GIVEN DATA:
■ ■ ■
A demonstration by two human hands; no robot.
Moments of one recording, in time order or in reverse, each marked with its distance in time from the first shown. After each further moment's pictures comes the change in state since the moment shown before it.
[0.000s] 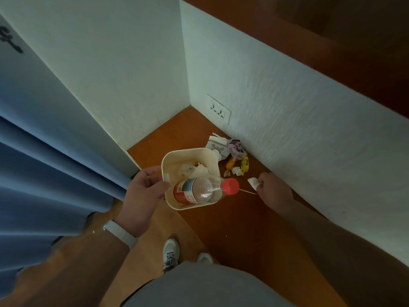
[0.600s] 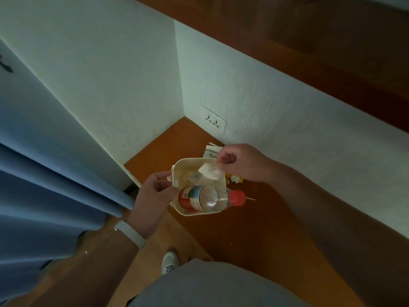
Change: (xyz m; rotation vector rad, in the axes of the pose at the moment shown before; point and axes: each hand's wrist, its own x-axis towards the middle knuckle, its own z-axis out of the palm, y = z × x) left_hand 0.020 0.015 0.003 0.123 -0.113 0.031; right_hand 0.000 -0.125 -0.126 0.495 -0.181 -0.391
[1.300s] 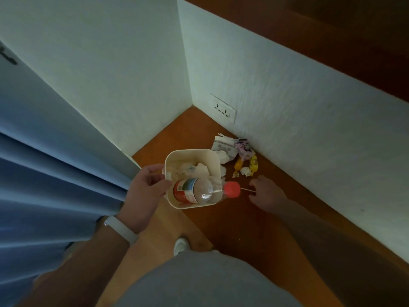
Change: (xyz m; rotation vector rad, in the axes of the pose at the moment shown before) left_hand 0.012 -0.001 -0.019 0.039 0.078 -0.027; right_hand -0.018 0.154 0.088 -0.440 -0.103 0.353
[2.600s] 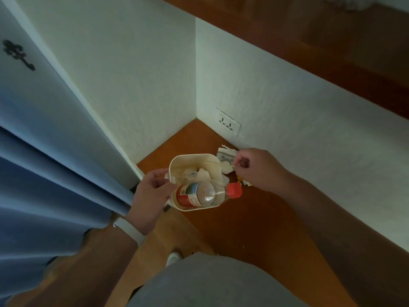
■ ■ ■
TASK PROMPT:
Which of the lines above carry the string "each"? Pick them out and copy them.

SOLUTION:
Moments of one recording, in time order or in reverse, each marked with its distance in time from the first shown. After each further moment's pictures comes the change in state since the moment shown before it.
Change: (xyz m; rotation vector rad, in the axes of the pose at the moment shown before; point and axes: each hand's wrist, its own x-axis towards the middle knuckle, its own z-axis out of the palm, y = z × x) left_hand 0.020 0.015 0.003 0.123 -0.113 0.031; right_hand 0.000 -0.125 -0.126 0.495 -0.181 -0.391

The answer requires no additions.